◆ **What to produce**
Repeat the following data exactly, omitting pictures.

■ ■ ■ ■ ■ ■ ■

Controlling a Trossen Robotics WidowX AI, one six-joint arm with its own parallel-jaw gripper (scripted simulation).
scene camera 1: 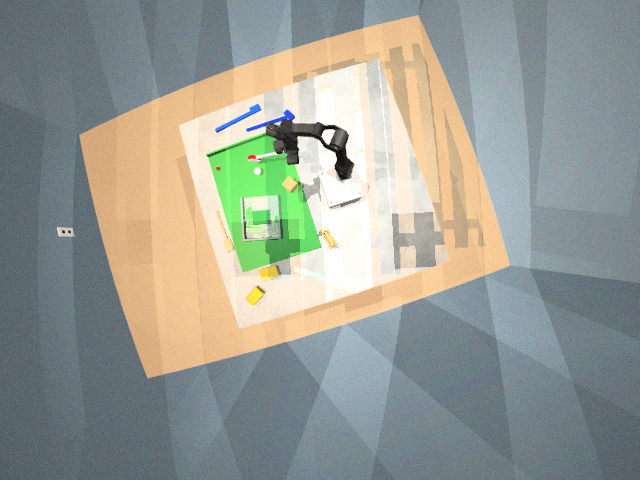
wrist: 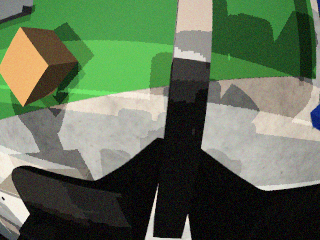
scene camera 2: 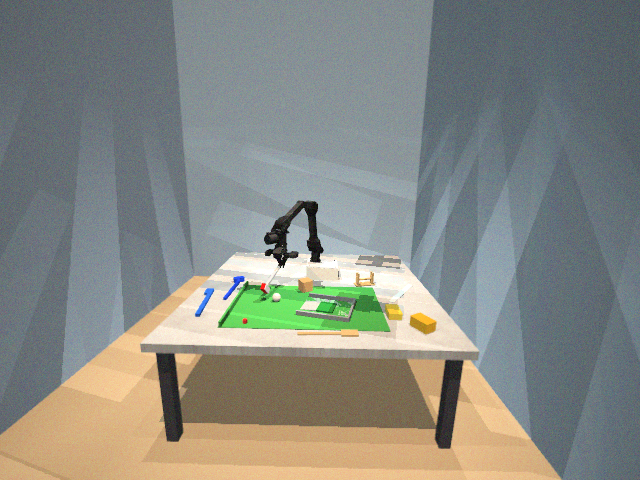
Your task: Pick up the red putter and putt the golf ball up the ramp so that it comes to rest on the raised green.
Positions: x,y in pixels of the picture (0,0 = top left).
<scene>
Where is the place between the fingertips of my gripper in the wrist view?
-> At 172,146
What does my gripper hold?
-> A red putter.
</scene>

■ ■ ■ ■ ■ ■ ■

◆ **Answer to the exercise**
Controlling a Trossen Robotics WidowX AI, one six-joint arm with its own parallel-jaw gripper (scripted simulation).
scene camera 1: 
wrist: 
scene camera 2: 
Your task: Pick up the red putter and putt the golf ball up the ramp so that it comes to rest on the raised green.
Positions: x,y in pixels of the picture (0,0 = top left).
<scene>
Where is the place between the fingertips of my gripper in the wrist view?
-> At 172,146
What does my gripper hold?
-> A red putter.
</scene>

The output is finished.